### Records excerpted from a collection
···

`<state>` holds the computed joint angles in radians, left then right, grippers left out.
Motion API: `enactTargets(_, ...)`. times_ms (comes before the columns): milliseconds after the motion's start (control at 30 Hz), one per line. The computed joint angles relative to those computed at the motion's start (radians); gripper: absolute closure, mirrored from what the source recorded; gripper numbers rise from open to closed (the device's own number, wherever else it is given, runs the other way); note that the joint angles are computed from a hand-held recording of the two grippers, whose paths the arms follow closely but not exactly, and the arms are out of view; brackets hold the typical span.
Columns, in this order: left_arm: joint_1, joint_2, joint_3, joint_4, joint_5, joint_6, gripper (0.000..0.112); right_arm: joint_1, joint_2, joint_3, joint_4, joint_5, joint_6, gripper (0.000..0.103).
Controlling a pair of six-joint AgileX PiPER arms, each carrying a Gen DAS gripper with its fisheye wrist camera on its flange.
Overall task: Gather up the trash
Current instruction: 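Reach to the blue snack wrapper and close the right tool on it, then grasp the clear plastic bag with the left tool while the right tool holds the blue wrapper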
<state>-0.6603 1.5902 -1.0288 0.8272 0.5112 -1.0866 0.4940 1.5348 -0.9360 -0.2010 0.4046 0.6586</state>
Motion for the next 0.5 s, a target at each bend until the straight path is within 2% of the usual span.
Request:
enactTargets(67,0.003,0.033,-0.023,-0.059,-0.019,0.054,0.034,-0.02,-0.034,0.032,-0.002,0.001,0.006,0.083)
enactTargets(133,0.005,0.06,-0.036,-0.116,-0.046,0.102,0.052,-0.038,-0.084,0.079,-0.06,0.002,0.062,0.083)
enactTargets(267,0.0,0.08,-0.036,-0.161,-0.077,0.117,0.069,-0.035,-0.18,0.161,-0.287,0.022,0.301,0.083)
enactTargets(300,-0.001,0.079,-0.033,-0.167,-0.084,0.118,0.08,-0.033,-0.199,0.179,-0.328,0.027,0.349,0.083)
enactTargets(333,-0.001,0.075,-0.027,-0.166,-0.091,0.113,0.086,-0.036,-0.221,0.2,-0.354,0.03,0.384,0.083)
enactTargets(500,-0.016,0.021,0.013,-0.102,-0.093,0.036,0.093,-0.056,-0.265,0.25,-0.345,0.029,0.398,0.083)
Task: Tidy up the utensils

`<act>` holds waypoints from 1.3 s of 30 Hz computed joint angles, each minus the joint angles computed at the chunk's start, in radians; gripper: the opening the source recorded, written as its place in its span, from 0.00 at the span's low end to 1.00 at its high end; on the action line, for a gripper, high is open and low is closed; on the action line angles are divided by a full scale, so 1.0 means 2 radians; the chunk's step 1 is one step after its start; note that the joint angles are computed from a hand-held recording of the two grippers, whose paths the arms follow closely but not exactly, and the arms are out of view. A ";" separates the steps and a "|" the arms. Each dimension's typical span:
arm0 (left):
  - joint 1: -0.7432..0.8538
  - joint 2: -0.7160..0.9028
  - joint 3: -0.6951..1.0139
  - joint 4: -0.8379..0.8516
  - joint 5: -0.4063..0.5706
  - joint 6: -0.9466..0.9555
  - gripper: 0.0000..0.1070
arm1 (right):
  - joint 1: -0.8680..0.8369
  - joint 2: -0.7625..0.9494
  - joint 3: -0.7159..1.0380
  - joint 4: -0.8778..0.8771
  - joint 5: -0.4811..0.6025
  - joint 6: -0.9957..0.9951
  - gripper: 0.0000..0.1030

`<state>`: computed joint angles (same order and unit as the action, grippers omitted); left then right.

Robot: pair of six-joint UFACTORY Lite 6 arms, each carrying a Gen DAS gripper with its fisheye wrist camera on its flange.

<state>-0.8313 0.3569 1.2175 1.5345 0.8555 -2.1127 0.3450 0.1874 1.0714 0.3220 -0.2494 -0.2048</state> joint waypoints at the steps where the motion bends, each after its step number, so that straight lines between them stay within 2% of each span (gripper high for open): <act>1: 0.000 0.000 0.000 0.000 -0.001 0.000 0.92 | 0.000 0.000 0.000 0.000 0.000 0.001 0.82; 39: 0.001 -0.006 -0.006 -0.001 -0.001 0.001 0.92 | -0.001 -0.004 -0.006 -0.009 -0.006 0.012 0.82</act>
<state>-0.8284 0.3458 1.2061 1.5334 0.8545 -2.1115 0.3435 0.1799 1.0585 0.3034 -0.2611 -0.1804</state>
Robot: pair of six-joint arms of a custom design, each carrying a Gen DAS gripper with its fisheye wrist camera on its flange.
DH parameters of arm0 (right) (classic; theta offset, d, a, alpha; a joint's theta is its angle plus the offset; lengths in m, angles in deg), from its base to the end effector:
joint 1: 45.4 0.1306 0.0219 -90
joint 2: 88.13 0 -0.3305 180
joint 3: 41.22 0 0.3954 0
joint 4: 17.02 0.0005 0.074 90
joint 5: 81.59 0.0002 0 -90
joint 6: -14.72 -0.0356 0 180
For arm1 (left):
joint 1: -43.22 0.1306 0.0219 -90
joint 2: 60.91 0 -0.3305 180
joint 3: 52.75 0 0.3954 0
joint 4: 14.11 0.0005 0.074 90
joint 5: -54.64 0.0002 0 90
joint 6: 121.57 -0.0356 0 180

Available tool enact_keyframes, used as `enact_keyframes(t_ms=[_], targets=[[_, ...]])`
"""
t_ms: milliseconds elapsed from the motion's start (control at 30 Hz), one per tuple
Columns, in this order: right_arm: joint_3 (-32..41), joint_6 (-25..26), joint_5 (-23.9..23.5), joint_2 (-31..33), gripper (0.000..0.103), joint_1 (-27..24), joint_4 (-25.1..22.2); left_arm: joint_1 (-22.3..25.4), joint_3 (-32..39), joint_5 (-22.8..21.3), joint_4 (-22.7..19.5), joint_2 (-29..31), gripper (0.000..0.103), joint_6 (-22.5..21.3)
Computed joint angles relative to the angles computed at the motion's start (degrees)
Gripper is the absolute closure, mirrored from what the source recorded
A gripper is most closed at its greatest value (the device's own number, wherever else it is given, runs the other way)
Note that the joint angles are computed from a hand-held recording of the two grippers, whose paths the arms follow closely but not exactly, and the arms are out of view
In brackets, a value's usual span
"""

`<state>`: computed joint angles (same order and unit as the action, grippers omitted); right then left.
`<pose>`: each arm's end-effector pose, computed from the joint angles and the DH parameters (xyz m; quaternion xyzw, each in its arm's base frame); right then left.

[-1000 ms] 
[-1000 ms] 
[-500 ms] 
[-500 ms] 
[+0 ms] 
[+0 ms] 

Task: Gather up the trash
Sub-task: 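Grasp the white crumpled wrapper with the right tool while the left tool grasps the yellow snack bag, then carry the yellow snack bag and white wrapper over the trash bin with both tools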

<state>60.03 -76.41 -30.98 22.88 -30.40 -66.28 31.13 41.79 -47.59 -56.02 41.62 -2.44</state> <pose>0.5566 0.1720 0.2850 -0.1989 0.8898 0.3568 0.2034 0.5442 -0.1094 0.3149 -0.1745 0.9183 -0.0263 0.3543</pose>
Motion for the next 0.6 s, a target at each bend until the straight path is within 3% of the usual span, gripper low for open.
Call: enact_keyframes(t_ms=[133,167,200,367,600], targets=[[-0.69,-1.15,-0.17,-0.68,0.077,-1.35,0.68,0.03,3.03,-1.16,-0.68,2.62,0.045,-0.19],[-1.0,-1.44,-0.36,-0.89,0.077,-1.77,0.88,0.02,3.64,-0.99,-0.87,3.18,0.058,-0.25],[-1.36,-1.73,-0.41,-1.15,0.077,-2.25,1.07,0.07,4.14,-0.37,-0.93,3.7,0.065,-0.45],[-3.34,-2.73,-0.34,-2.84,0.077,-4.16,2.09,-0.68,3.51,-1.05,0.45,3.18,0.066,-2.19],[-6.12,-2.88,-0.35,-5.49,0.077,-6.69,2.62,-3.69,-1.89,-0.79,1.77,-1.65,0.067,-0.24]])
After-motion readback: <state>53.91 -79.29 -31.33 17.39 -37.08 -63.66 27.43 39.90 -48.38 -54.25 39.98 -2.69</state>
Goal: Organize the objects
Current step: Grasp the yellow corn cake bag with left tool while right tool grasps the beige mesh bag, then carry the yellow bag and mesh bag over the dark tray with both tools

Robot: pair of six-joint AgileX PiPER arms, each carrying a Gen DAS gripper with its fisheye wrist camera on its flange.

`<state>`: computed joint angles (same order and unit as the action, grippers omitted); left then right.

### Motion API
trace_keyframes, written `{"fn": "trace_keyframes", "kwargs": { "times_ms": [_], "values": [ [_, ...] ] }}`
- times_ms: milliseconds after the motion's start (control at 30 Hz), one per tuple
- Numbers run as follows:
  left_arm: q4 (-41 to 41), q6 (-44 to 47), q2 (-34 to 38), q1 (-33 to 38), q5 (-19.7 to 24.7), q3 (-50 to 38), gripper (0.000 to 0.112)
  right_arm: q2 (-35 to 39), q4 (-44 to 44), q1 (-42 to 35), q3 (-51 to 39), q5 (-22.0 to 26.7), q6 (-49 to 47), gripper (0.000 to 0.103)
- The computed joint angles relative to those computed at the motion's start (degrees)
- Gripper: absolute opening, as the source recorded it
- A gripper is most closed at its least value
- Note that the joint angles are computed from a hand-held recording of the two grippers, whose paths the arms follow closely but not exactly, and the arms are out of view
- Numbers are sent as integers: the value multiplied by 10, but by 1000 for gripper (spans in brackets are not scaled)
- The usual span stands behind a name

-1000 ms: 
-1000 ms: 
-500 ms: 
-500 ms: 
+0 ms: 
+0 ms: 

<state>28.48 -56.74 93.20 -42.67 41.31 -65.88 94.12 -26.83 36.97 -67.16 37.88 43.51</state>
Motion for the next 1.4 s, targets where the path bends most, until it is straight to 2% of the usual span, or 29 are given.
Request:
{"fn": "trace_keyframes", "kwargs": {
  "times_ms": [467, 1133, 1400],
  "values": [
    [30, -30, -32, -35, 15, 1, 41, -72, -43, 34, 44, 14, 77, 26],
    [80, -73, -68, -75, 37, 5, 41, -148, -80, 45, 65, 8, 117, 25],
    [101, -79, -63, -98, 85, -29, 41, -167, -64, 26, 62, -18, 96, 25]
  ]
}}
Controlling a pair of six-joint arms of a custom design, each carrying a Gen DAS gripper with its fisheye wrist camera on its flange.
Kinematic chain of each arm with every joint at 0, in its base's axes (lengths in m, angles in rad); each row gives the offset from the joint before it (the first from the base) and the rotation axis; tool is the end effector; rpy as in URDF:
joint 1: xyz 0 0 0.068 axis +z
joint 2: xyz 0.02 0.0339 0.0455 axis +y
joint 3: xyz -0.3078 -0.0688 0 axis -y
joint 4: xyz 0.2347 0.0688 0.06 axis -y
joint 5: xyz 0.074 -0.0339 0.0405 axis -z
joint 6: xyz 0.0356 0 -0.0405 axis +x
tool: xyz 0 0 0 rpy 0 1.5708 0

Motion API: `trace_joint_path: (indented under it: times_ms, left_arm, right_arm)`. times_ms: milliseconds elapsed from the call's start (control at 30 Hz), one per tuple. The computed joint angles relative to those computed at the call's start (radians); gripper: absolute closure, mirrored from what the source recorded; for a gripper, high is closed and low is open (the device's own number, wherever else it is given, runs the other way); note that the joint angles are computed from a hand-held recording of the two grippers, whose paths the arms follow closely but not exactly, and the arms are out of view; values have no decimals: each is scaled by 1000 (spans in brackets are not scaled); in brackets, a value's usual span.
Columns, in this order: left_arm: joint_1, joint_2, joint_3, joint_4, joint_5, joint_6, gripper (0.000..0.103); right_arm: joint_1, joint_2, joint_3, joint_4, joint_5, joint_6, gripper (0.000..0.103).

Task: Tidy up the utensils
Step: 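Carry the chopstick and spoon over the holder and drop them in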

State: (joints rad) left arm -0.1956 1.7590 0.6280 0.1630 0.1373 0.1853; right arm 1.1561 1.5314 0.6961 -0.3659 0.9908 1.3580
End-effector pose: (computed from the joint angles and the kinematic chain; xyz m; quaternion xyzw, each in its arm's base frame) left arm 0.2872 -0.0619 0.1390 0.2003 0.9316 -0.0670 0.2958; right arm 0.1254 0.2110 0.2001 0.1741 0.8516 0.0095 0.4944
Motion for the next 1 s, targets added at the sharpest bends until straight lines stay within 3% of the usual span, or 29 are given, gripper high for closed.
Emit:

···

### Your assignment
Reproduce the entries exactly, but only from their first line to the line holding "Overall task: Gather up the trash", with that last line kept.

### Problem solution
`<state>` holds the computed joint angles in radians, left then right, grippers left out.
Motion API: `enactTargets(_, ...)`. times_ms (comes before the columns): milliseconds after the motion's start (control at 30 Hz), one per line. The computed joint angles relative to those computed at the motion's start (radians); gripper: absolute closure, mirrored from what the source recorded; gripper numbers rise from open to closed (the device's own number, wherever else it is given, runs the other way); note that the joint angles are computed from a hand-held recording of the two grippers, whose paths the arms follow closely but not exactly, and the arms are out of view; brackets hold the typical span.
Columns, in this order: left_arm: joint_1, joint_2, joint_3, joint_4, joint_5, joint_6, gripper (0.000..0.112); right_arm: joint_1, joint_2, joint_3, joint_4, joint_5, joint_6, gripper (0.000..0.103).
Controlling a pair of six-joint AgileX PiPER arms, each carrying a Gen DAS gripper with its fisheye wrist camera on its flange.
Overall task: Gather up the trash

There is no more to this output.